In 2013 English Heritage and The Department of Culture, Media and Sport have upgraded the listing status of the mill from Grade II to Grade II* for the following principal reasons:
- Architectural interest: the windmill reflects in its design and machinery the specific function it was intended to fulfil and how it was adapted to meet changes in technology and in the economy;
- Intactness: the original mill machinery and fittings are intact and in working order;
- Rarity: it is an example of a tall six-storey windmill and is the third tallest windmill in England. It was altered to be operated by an auxiliary steam engine which unusually was placed within the structure of the mill.

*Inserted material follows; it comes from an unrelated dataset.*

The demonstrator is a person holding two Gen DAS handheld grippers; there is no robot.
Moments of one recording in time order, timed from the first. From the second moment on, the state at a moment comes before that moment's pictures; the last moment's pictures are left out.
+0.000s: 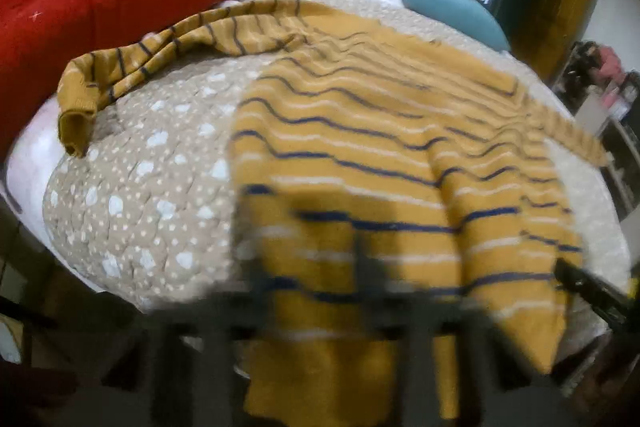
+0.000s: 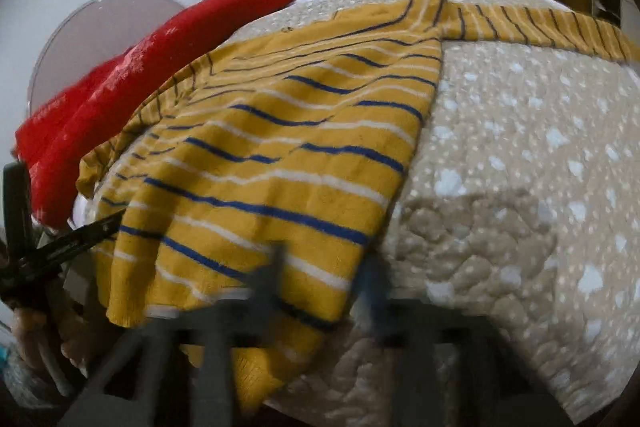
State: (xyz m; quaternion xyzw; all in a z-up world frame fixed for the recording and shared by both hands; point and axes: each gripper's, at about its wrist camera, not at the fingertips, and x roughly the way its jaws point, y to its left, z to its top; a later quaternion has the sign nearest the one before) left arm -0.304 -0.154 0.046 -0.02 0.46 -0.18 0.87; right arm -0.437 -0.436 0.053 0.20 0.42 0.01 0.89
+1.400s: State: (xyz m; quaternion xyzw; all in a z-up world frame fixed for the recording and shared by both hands) left arm -0.312 -0.198 0.079 0.07 0.41 -0.21 0.88; right arm -0.490 -0.555 0.065 0.31 0.39 -0.06 0.87
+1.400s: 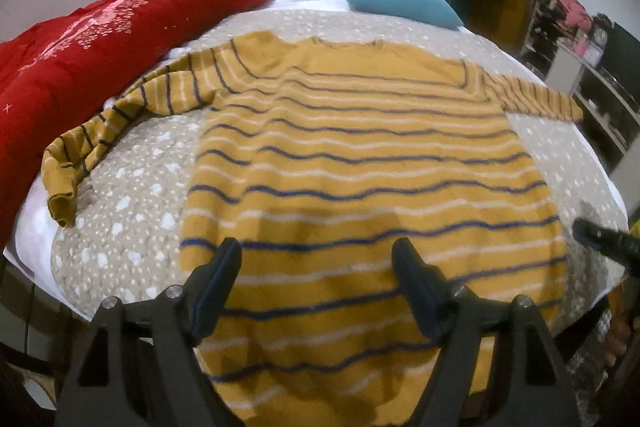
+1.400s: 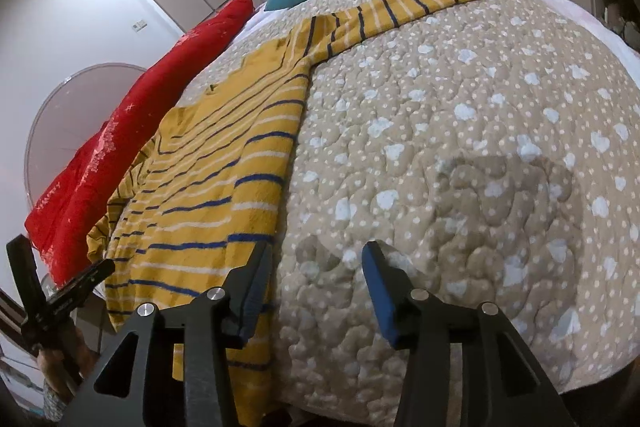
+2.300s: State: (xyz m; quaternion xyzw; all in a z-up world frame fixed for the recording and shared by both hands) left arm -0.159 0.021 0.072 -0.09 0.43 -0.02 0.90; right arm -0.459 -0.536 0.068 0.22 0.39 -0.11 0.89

An external survey was carried out on 2 October by Oxley Conservation and Bonwick Milling Heritage Consultancy. Using a giant “cherry- picker” enabling them to closely examine the structure of the mill and to provide a detailed report of its condition. The report states: ‘The extent of decay suffered is such that the head frame timbers have been significantly weakened and will be particularly vulnerable to failure in adverse weather conditions [high winds]; this risk is heightened by the sails and fantail which will exert tremendous forces on the timbers.’ With have agreement of English Heritage and the A.V.D.C. Historic Building Risk Officer the Sails and the Fantail were removed in December 2013 to reduce the stress on the timbers.

These have since been fully restored and, when the wind is sufficient and the mill is open, the sails can be seen to turn again.

The mill is open Sundays between 10am and 12.30pm between March and October.